Uma das bandeiras que é erroneamente associada à revolução é a do abolicionismo. Conforme Guazzelli, escravos foram libertos, mas os motivos não foram tão nobres. "Eles foram libertados para compor a infantaria. As guerras, aqui no Rio da Prata, eram guerras de cavalaria, os soldados eram peões das estâncias. Para formar a infantaria, os farroupilhas decretaram que cada proprietário de escravos liberasse um a cada três para formá-la. A República Rio-Grandense ainda tolerava a presença de escravos", esclarece.
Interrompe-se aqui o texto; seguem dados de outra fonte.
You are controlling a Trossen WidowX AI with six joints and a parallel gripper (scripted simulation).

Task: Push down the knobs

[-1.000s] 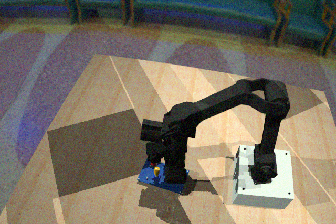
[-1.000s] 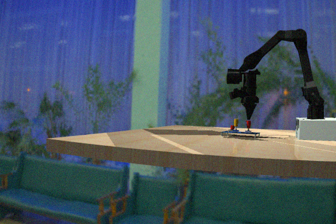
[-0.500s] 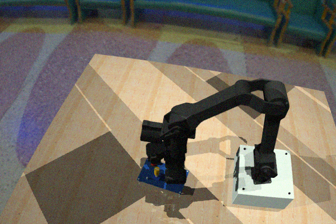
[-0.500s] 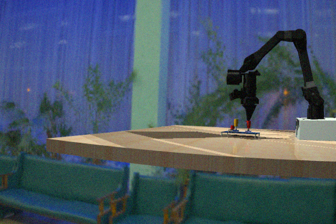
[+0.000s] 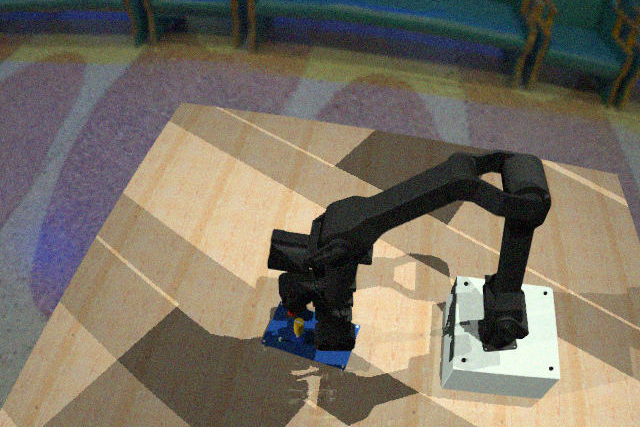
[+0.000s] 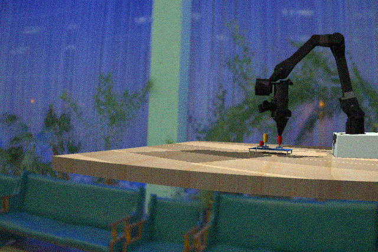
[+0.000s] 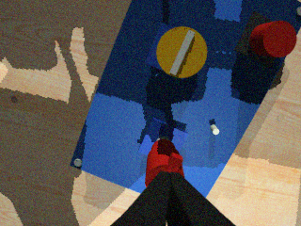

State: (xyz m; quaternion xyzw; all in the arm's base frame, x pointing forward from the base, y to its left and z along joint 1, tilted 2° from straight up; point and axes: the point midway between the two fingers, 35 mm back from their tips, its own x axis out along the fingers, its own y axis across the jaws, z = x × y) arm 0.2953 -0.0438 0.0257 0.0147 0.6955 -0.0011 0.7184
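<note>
My gripper tip is 60 mm short of the yellow knob and 10 mm above it. The rest, counted from my gripper tip: red knob 10 mm below.
</note>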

Ao final da guerra, quase 60% do exército farroupilha era formado por negros que lutavam sob a promessa de serem homens livres após o conflito. "Criou-se uma situação complicada, pois não se sabia o que fazer com os negros. Se continuassem libertos, seria um mau exemplo para os escravos brasileiros, e também havia o receio de que fugissem para se aliar às tropas uruguaias", explica. O impasse seguiu até o Massacre dos Porongos, quando os escravos que lutaram ao lado dos farroupilhas foram massacrados pelas forças imperiais. "Por questões que diziam respeito à lógica militar, era necessário preservar os oficiais gaúchos, mas isso não se estendeu aos soldados, muito menos aos negros", lamenta o professor.
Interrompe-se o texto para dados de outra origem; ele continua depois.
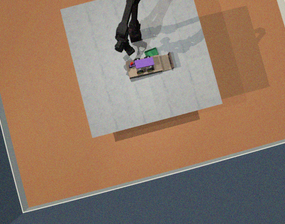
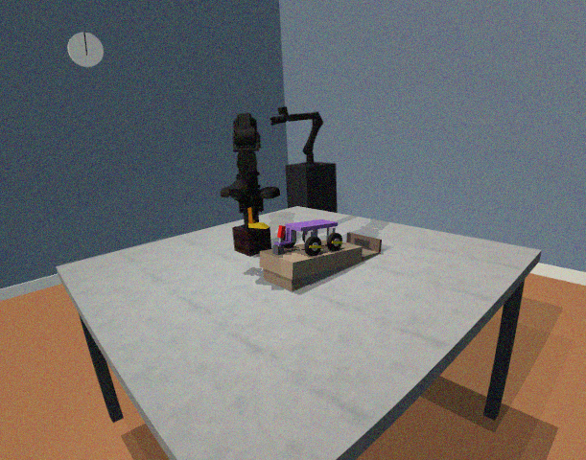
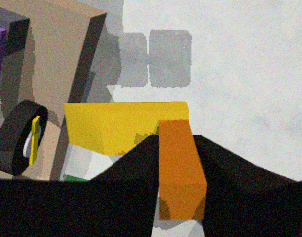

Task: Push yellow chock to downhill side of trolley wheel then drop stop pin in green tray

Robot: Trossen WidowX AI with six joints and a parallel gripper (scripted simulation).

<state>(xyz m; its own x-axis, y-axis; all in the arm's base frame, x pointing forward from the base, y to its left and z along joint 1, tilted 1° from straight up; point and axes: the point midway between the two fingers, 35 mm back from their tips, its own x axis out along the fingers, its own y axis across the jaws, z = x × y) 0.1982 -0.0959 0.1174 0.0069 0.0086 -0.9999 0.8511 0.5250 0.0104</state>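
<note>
Now: the yellow chock 20 mm ahead of my gripper tip, 10 mm to the left of it and 10 mm below it. Round my gripper tip: purple trolley (130 mm ahead, 140 mm to the left, 60 mm below); raised brown end wall (90 mm ahead, 400 mm to the left, 140 mm below); red-headed stop pin (120 mm ahead, 30 mm to the left, 40 mm below).
</note>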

Com isso em mente, chama atenção que, dentro do Acampamento Farroupilha, a presença de negros seja minoritária. Mesmo que eles participem - há, inclusive, um piquete chamado Lanceiros Negros -, a maioria dos homens pilchados é branca, e boa parte dos negros presentes participam prestando serviços. No entanto, o professor da Ufrgs Luiz Alberto Grijó, doutor em História Social pela Universidade Federal Fluminense, argumenta que não há documentações explicitamente racistas nos registros da Revolução. "É uma reprodução da sociedade de forma geral. Tu vais encontrar isso (negros exercendo funções subalternas) em um campo de futebol, em outros segmentos da sociedade", explica.
Ambos os historiadores também reconhecem a presença de elementos machistas na tradição gaúcha, marcada pela exaltação da valentia e do desprendimento revolucionário. "Há uma percepção patriarcal da sociedade. Nesses ambientes, a presença masculina é maior, existe essa predominância. Mas não estou dizendo que não haja tolerância e que todos sejam machistas", pondera Grijó.
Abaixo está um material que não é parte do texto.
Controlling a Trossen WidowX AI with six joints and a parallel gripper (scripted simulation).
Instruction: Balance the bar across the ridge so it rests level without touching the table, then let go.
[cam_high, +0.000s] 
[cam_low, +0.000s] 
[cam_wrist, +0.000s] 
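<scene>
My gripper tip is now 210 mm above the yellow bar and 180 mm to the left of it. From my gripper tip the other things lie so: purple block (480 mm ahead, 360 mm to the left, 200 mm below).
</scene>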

A participação das mulheres em guerras é, geralmente, retratada indiretamente. Sabe-se que muitas acompanhavam as tropas - algumas esposas e outras vinculadas à prostituição. Para Grijó, a ideia de que a mulher precisa ser protegida faz parte da formação do povo gaúcho. "A própria organização de um Centro de Tradições Gaúchas (CTG) simula o que seria uma estância - tem um patrão, um capataz. Nesse lugar, as mulheres não têm voz de comando", lembra. Para ele, mesmo que as mulheres não enxerguem isso, naquele ambiente, quem domina é o homem. A reportagem do Jornal do Comércio conversou com algumas mulheres que participavam da comemoração. Nenhuma mostrou desconforto com relação à participação em CTGs.
Para o presidente do Movimento Tradicionalista Gaúcho, Nairo Callegaro, a presença de grupos minoritários se trata de uma questão de participação. "Somos o movimento mais aberto de todos, não perguntamos escolaridade, renda, nada. Só queremos saber o que a pessoa pode fazer para ajudar", explica.